At present, many communication systems support high-speed transmission of wireless data services, such as CDMA (Code Division Multiple Access) 2000 1xEV-DO (Evolution Data Only) system. During high-speed transmission of a data service, for a single AT, the maximum rate of forward transmission that can be reached is 2.4 Mbps, and the maximum rate of reverse transmission that can be reached by an AT is 153.6 kbps. However, the CDMA2000 system is a self-interference system with limited capacity. When the forward transmission is performed, multiple ATs using the same sector carrier share and compete for the forward bandwidth of 2.4 Mbps. When the reverse transmission is performed, because the total bandwidth of a sector carrier is only 400 k, if the number of ATs is large, the reverse load will rise, which leads to competition between the ATs and power increasing. Hence, both the total throughput of the sector and the throughput of each AT will be reduced, and the Quality of Service (QoS) for the ATs cannot be ensured.
From the purpose of the ATs employing wireless data service transmission, the demands of the ATs are hierarchical. The demands of some ATs are not very high. For example, chatting on QQ demands a very low rate, sending e-mails demands a higher rate than the rate of QQ but does not necessarily has demand on real-time and real-time wireless video service, demands a very high rate. Therefore, and operator needs to have the ability to provide hierarchical inter-user QoS service to meet the various AT demands. While satisfying the demands of ATs, the operator can also improves operating outcome by charging according to levels, for example, the highest rate is provided for a VIP; a middle rate is provided for a high-level AT; and a basic rate is provided for a common AT.

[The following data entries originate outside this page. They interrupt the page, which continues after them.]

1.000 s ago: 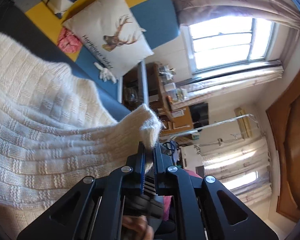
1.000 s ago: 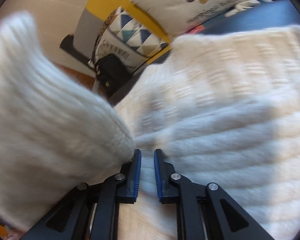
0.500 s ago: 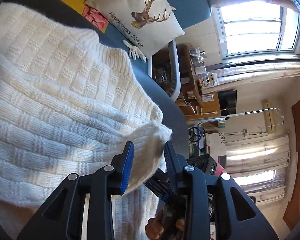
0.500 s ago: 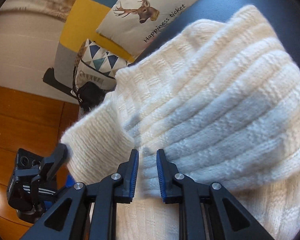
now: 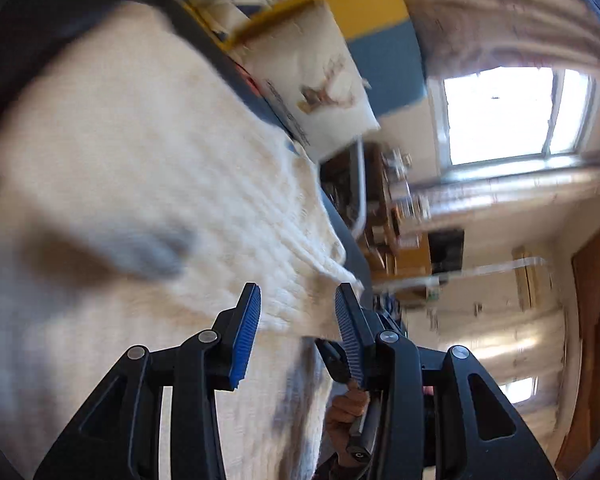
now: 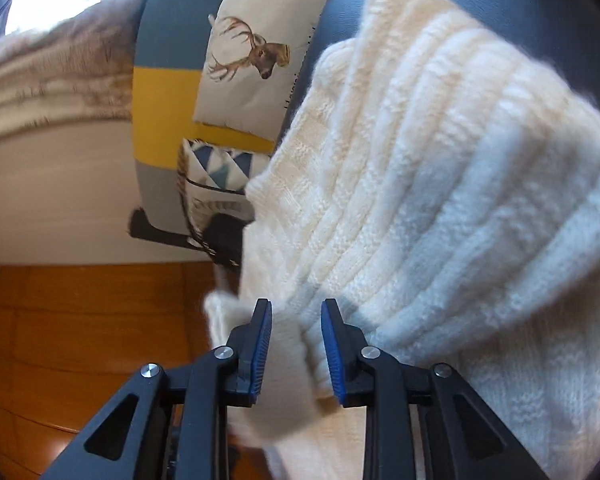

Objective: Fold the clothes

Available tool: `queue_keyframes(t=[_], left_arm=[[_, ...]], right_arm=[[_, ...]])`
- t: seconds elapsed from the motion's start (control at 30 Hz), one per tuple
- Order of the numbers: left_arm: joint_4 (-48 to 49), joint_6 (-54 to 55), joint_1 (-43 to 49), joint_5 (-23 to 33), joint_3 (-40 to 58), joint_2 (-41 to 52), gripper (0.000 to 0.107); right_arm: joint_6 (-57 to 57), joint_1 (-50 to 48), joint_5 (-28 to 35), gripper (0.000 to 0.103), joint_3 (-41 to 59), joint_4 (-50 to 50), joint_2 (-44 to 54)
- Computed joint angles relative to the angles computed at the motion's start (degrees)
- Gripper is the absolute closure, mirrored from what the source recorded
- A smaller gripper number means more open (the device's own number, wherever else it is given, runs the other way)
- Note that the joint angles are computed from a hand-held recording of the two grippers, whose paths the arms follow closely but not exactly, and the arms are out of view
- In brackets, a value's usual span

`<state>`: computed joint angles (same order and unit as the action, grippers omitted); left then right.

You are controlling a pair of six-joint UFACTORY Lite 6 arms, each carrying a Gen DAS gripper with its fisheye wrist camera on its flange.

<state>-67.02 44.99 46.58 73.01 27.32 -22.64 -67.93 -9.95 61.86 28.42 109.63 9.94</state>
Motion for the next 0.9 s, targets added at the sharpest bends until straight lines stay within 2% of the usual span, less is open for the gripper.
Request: queue_keyframes(t=[0.07, 0.13, 0.2, 0.37, 0.4, 0.7, 0.8, 0.9], left_arm=[[3.6, 2.2, 9.5, 3.9, -2.1, -0.6, 0.065], [7.3, 5.2, 18.1, 7.0, -3.3, 0.6, 0.065], [9.9, 7.5, 24.3, 7.9, -3.5, 1.4, 0.065], [11.0, 9.6, 32.3, 9.1, -1.2, 6.7, 0.065], [10.9, 9.6, 32.7, 8.9, -0.6, 7.4, 0.065], [4.1, 2.8, 29.5, 6.7, 2.9, 15.3, 0.065], [1.9, 0.2, 24.5, 2.5, 1.8, 15.6, 0.065], [1.2, 0.1, 22.1, 0.0, 0.9, 17.0, 0.065]], right_arm=[[-2.2, -1.3, 3.7, 0.073, -2.4, 2.0, 0.8], [-3.3, -0.8, 4.6, 0.066, -3.1, 3.7, 1.6], [-3.1, -0.4, 3.1, 0.066, -3.6, 3.0, 0.5], [-0.9, -0.5, -1.4, 0.063, -4.2, -1.4, -6.0], [-0.4, -0.7, -2.0, 0.06, -4.1, -2.4, -7.3], [-1.8, 0.6, -7.3, 0.06, -4.9, -7.7, -17.2], [-0.5, 3.5, -12.7, 0.053, -4.2, -10.3, -20.4], [1.1, 3.8, -14.5, 0.052, -3.8, -13.0, -21.1]])
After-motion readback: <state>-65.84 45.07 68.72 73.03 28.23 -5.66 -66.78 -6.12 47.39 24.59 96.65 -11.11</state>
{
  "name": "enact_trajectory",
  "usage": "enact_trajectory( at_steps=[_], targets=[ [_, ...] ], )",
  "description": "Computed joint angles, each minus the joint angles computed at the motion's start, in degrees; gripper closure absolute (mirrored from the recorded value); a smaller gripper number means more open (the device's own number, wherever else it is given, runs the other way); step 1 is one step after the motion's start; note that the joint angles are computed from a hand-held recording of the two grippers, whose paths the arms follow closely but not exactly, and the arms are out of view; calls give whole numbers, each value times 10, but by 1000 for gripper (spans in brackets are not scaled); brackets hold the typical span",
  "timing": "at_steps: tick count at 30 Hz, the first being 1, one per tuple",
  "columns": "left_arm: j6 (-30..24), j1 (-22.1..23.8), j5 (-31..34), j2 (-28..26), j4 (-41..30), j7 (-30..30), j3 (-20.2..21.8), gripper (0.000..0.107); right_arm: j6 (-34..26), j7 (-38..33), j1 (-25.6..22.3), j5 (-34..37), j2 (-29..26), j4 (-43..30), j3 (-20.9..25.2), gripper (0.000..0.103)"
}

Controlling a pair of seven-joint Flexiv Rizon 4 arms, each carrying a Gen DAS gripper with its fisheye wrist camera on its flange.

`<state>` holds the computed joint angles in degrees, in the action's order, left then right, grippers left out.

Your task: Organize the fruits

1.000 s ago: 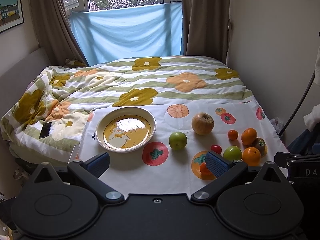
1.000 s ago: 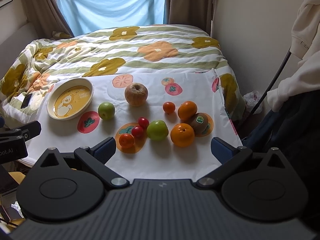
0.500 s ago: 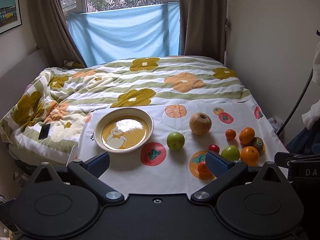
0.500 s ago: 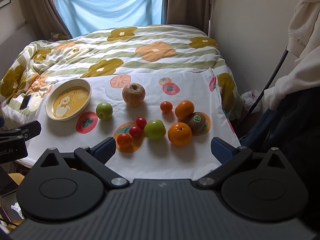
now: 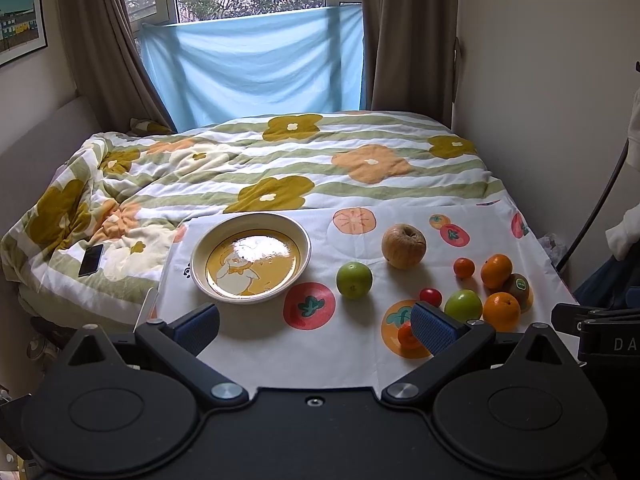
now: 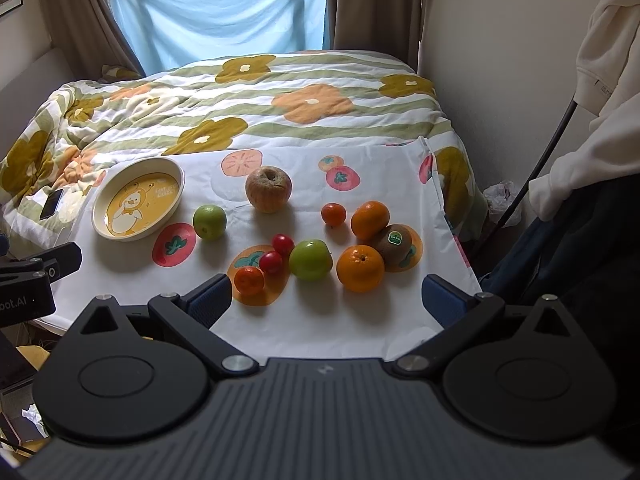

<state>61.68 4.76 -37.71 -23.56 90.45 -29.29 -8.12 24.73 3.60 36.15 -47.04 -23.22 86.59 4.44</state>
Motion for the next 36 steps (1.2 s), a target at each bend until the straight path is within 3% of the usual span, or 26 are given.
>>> enact_trajectory(
  at_steps=[8,13,17,26,36],
  targets=[
    [-21,6,7,-13,-24,1,-1,4,-1,0,1,1,-2,-3,0,0],
    [-44,14,-8,-42,-60,32,-17,4,-9,-1,2,0,-15,-20,-7,0],
    [-25,18,-33,-72,-76,83,-42,4,27,11,-8,-23,-23,-15,-21,0],
    [52,-8,-13,-139,-101,85,-61,4,166,4,-53,-67,-62,-1,-53,0],
    [87,-57,85,-231,-175,-8,-42,12,364,-69,-111,-53,-141,-23,-105,0]
  ],
)
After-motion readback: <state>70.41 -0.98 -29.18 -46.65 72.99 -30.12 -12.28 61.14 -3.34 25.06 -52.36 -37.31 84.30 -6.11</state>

The prior art provides a technical solution for implementing forward inter-user QoS as follows.
The forward channel of CDMA2000 1x EV-DO is a time-division system, in which an Access Network (AN) provides a real-time scheduling module for deciding when and for how long each AT will obtain the service according to some factors such as requested rate, historical throughput and AT function. Shares of the service obtained by different ATs can be adjusted in real time by means of the AT function. The higher the level of the AT is, the larger the share is, the more the chances to be scheduled can be obtained, and the higher the rate is.
In the prior art, only forward inter-user QoS can be realized. The priority or level of an AT can not be considered in the reverse direction, e.g., corresponding reverse highest rates and reverse average rates cannot be provided for ATs of different levels. So, in the reverse direction, when the ATs are not many and the system capacity has not been saturated, the service demand of each AT can be satisfied; once the reverse load is relatively high, competition will occur among the ATs, leading to a widely decreasing of the reverse rate of each AT. The ATs closer to the base station are more competitive than that far away from the base station, but the high-speed service demands of some ATs cannot be satisfied.